After observing, in the skylight, the bulb monsters of the large room—he now has long eyelashes and still has the loupe for looking at textiles—Augusto returns to writing about the art of walking in the streets of Rio de Janeiro. Because he is on foot, he sees things differently from those who travel in cars, buses, trains, launches, helicopters, or any other vehicle. He plans to avoid making his book into some kind of tourist guide for travelers in search of the exotic, of pleasure, the mystical, horror, crime, and poverty, such as interests many people of means, especially foreigners; nor will his book be one of those ridiculous manuals that associate walking with health, physical well-being, or notions of hygiene. He also takes precautions so that his book does not become a pretext, à la Macedo, for listing historical descriptions about potentates and institutions, although, like that creator of novels for damsels, he sometimes yields to prolix digressions. Neither will it be an architectural guide to old Rio or a compendium of urban architecture; Augusto hopes to find a peripatetic art and philosophy that will help him establish a greater communion with the city. Solvitur ambulando.

It is eleven p.m. and he is on Treze de Maio Street.
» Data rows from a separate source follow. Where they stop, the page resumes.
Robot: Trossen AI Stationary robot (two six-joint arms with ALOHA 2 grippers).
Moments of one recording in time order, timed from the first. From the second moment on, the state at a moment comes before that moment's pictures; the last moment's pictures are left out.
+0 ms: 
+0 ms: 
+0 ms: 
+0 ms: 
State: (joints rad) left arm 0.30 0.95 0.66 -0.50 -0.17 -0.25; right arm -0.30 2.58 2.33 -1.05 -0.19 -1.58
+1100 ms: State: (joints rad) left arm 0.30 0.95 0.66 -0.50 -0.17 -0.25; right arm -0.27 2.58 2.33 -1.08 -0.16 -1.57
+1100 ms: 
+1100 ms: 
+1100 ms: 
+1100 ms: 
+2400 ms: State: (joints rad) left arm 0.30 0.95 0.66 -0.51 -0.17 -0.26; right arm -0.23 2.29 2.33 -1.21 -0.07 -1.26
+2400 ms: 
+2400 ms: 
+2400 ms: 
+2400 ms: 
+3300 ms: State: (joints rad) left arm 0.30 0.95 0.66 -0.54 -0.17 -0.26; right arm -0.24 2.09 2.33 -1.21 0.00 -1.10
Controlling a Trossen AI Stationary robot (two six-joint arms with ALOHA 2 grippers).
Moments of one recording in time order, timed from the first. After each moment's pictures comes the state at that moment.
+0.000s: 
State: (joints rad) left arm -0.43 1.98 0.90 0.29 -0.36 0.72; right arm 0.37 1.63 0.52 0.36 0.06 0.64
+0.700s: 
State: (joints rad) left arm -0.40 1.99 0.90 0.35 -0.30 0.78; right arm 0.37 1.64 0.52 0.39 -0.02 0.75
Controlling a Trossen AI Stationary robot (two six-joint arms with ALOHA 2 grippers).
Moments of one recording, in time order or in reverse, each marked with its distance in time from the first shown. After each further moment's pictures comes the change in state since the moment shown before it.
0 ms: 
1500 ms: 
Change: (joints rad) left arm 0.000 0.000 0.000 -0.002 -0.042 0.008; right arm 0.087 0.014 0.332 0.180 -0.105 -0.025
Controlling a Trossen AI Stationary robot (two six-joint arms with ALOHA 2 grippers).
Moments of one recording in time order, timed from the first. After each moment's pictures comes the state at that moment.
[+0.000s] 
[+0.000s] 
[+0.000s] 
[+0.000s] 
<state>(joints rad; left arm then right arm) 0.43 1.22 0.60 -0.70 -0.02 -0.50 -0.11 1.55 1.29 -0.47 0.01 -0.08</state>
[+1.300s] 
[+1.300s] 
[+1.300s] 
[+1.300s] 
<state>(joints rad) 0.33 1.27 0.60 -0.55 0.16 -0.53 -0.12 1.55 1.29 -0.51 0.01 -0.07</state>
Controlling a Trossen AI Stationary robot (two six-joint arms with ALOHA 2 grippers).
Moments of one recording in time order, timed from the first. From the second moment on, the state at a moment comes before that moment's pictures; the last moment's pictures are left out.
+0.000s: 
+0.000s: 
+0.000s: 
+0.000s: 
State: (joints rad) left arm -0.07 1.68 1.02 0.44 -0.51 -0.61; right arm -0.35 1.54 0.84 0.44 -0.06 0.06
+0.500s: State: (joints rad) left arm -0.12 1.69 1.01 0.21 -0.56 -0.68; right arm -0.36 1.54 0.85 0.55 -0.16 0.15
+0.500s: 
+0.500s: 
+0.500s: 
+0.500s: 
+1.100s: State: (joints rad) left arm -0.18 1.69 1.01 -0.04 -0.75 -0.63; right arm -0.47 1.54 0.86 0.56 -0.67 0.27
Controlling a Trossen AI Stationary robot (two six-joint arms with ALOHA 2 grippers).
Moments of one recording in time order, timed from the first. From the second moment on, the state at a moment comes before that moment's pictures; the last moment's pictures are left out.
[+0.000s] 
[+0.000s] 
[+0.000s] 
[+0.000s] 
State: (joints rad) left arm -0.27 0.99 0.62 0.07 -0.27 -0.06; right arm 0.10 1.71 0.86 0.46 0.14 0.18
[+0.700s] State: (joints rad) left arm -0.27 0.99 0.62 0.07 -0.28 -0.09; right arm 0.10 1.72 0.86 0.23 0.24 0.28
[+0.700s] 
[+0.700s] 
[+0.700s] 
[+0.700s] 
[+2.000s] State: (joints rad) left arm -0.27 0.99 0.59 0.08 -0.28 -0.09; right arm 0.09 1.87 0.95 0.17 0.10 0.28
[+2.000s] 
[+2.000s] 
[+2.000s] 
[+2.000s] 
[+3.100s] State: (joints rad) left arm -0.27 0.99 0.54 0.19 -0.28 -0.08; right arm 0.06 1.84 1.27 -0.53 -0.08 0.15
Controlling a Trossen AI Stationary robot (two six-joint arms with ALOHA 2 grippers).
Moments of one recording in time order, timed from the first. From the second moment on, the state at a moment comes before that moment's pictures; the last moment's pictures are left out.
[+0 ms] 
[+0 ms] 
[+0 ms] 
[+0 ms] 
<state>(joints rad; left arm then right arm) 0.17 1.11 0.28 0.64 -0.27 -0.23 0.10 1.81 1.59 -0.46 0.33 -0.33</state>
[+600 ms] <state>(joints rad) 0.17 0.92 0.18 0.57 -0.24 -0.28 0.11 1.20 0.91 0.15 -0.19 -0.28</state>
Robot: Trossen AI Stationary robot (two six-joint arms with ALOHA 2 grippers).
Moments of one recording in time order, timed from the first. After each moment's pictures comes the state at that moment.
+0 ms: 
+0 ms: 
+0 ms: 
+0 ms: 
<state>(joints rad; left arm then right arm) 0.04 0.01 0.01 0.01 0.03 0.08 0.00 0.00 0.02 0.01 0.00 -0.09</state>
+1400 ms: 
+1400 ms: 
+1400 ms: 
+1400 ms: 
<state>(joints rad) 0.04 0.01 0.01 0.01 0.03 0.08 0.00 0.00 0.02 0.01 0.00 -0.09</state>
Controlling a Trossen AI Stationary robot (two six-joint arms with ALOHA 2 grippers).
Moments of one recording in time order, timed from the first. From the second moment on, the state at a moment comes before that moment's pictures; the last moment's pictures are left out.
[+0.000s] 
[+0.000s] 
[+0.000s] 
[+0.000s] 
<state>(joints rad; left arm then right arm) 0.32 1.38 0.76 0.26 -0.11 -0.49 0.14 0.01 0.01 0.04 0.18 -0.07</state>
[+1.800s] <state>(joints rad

Besides walking, he teaches prostitutes to read and to speak correctly. Television and pop music had corrupted people’s vocabulary, especially the prostitutes’. It is a problem that has to be solved. He is aware that teaching prostitutes to read and to speak correctly in his rooms over the hat shop can be a form of torture for them. So he offers them money to listen to his lessons, little money, much less than the usual amount a customer pays. From Treze de Maio he goes to Avenida Rio Branco, which is deserted. The Municipal Theater advertises an opera recital for the following day; opera has gone in and out of fashion in the city since the beginning of the century. With spray paint, two youths are writing on the theater walls, which have just been painted and show few signs of the work of graffiti artists, WE THE SADISTS OF CACHAMBI GOT THE MUNI’S CHERRIE GRAFITTI ARTISTS UNITE; under the phrase, the logo-signature of the Sadists, a penis, which had at first caused some consternation among the students of graffitology but is now known to be that of a pig with a human glans. “Hey,” Augusto tells one of the youths, “cherry is with a y, not ie , graffiti is with two f’s and one t , and you need punctuation between the two sentences.” The youth replies, “Old man, you understood what we mean, didn’t you? So fuck you and your shitass rules.”

Augusto sees a figure trying to hide on Manoel de Carvalho, the street behind the theater, and recognizes a guy named Hermenegildo who does nothing in life but hand out an ecological manifesto against the automobile. Hermenegildo is carrying a can of glue, a brush, and eighteen rolled-up manifestoes. The manifesto is pasted with a special high-adhesive glue onto the windshields of cars parked on the street. Hermenegildo motions Augusto toward the place where he’s hiding. It’s common for them to bump into each other late at night, on the street. “I need your help,” Hermenegildo says.